State Farm Lloyds, Inc. v. Palasek, 847 S.W.2d 279 (Tex.App. -- San
Antonio 1992, no writ); Terry v. Kentucky Cent. Ins. Co., 836
S.W.2d 812 (Tex.App. -- Houston [1st Dist.] 1992, no writ);
St. Paul Guardian Ins. Co. v. Luker, 801 S.W.2d 614 (Tex.App. --
Texarkana 1990, no writ).

                                  11
results of that investigation of no value.           Indeed, there may be

cases in which the very handling of the investigation is itself a

violation of the duty of good faith and fair dealing insofar as the

actions of   the   investigator   can     fairly   be   attributed   to   the

insurer.22   In either event, this is not such a case; the results

of the investigation bolstered State Farm's already substantial and

reasonable basis for denying Thrash's claim.

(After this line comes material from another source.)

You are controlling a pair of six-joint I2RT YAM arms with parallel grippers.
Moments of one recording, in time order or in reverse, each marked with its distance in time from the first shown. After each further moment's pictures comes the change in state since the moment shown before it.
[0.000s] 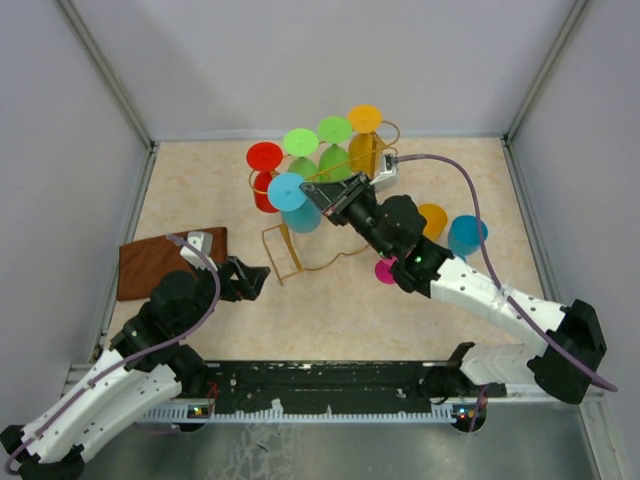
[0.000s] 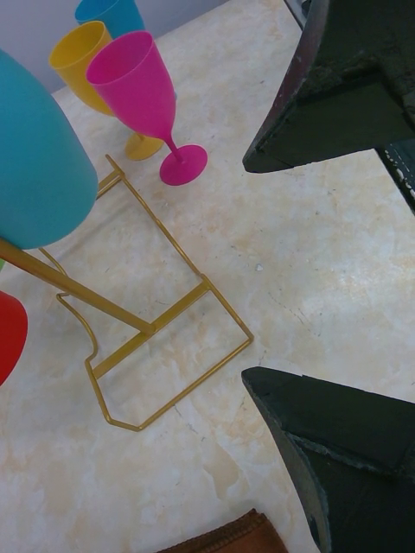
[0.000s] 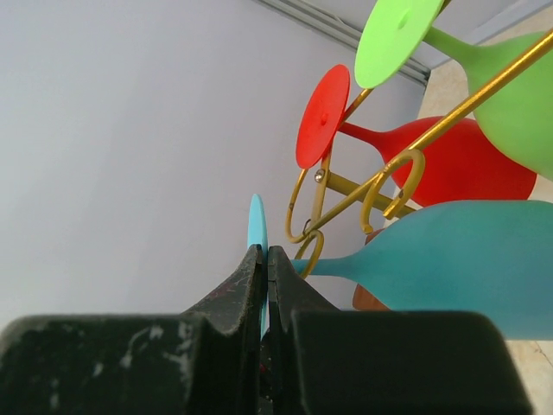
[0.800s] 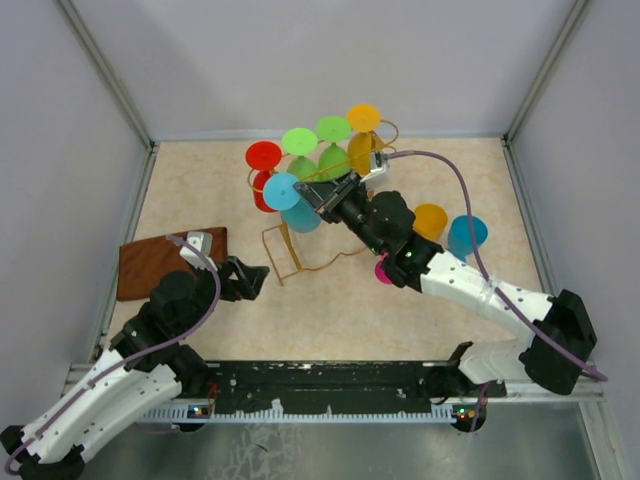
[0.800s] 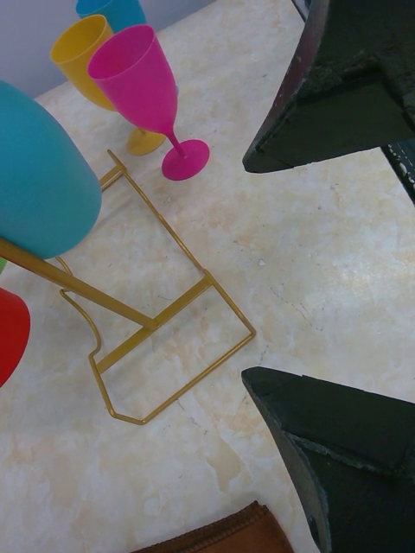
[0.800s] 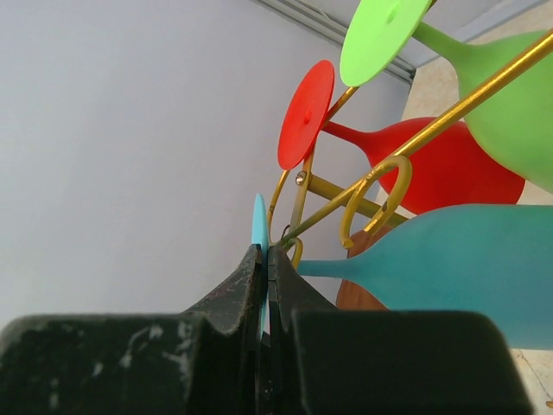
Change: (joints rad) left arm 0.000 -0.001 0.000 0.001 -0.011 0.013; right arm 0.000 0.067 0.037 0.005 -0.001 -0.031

     There is no evidence that a more thorough investigation would

have uncovered evidence affirmatively disproving arson or Thrash's

involvement, nor is there any indication that a more thorough

investigation would otherwise have undermined State Farm's basis

for so suspecting.   Furthermore, even disregarding the results of

the physical   investigation,     State    Farm    possessed   overwhelming

evidence of arson including the conclusion of the local fire

marshal, evidence that Thrash purchased the policy shortly before

the fire, was the last person seen at the house before the fire,

and that he moved many if not most of his belongings from the house

shortly before the fire.

     We must judge the insurer's actions against a standard of

reasonableness as of the time of its challenged decision in light

of all relevant circumstances.       That the jury may have decided

Thrash did not commit arson is not dispositive of this issue.

State Farm is not bound to prove that it was correct in its

judgment; rather, it was for Thrash to prove that it had no

     22
          See Automobile Ins. Co. v. Davila, 805 S.W.2d 897
(Tex.App. -- Corpus Christi 1991, writ denied).

                                   12
reasonable basis for denying his claim.23 We conclude and hold that

such a basis existed as a matter of law and that State Farm did not

breach its duty of good faith and fair dealing.    Accordingly, we

reverse the award of $2,000 in mandatory treble damages under

section 17.50(b)(1) of the DTPA.   We likewise reverse the award of

$200,000, premised on a finding of mental anguish and violation of

the DTPA.24   Only the contractual damages under the policy may be

awarded.

     The judgment appealed is REVERSED and judgment in favor of

State Farm is RENDERED.

     23
          Texas Empl. Ins. Ass'n v. Puckett, 822 S.W.2d 133
(Tex.App. -- Houston [1st Dist.] 1991, writ denied).

    24
          The only evidence adduced at trial to support an award to
compensate for mental anguish was Thrash's and his family's
testimony to the effect that Thrash was "embarrassed and worried"
over this lawsuit. Texas law does not recognize as compensable
mere worry or embarrassment.    Hicks v. Ricardo, 834 S.W.2d 587
(Tex.App. -- Houston [1st Dist] 1992 no writ history). Thrash's
argument that the refusal to pay constituted libel per se for which
no proof of injury is required, suspect as it is, will not be
considered for the first time on appeal.